Much of the pathos is down to Jane Foster, our Thor. Her cancer has been integral since the beginning of the series, and to Aaron’s credit he’s not offered a cheap and insulting solution of Asgardian miracles. She has cancer, it’s caused by her being Thor, and while there’s undeniable melodrama about her being forced into a position of having to choose whether to become Thor again, she’s also an inspirational figure in either identity. “We need Gods we can believe in”, she cries at one pivotal moment, “Tell them that. Tell all of Asgard. Tell them it’s time to earn the gift they’ve been given”. She’s come on quite the journey since her first, uncertain days, now unafraid to call out Odin as her disease-riddled self. That leads to Aaron concluding one long-running plot, disappointingly, with a whimper, but what surrounds it is first rate.
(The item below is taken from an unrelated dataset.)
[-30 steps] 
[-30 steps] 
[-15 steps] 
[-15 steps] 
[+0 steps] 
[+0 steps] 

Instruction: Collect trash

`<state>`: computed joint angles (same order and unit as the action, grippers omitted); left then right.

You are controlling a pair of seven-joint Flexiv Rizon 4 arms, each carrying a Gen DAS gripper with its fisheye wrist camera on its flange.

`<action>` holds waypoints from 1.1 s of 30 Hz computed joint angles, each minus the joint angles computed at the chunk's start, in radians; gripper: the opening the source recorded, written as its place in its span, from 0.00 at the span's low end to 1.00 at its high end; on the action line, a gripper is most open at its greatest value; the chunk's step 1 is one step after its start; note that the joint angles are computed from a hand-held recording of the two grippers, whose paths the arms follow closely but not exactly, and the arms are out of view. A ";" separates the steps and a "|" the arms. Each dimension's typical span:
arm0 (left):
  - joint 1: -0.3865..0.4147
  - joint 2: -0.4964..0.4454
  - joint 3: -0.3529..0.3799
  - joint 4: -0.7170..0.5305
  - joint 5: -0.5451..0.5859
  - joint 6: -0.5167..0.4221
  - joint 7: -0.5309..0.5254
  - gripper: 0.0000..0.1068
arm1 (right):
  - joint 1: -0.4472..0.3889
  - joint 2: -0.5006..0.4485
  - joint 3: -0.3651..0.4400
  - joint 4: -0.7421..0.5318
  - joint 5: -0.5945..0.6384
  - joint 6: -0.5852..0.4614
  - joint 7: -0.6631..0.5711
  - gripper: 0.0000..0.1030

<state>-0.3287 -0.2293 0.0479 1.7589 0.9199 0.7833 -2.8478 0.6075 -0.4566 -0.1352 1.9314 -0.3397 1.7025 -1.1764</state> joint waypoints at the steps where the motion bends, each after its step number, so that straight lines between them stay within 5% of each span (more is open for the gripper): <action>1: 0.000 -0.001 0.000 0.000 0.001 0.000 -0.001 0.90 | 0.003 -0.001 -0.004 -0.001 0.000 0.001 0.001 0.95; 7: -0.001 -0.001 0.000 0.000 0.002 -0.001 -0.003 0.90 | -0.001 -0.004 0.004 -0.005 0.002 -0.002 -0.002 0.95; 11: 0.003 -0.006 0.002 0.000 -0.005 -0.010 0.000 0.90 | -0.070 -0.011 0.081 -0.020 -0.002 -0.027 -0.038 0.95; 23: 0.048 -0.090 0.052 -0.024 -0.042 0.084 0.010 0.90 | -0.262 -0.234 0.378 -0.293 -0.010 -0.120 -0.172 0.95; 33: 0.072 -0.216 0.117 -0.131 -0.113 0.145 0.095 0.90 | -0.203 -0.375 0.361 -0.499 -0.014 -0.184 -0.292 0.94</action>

Should the Death of the Mighty Thor title be taken literally or symbolically? Are any Mighty Thors killed in the making of this book? Well, that would be telling, but in all incarnations of Thor he’s written Aaron has balanced the needs of an action plot with a humanity, and the conclusion doesn’t part from that viewpoint. The elephant in the room is Malekith and his machinations, which sees out another Thor series with no end in sight, and that has now stretched too far. Aaron will be continuing to chronicle the adventures of Thor, with the classic version now back in the saddle, and it’s to be hoped Malekith receives some attention sooner rather than later.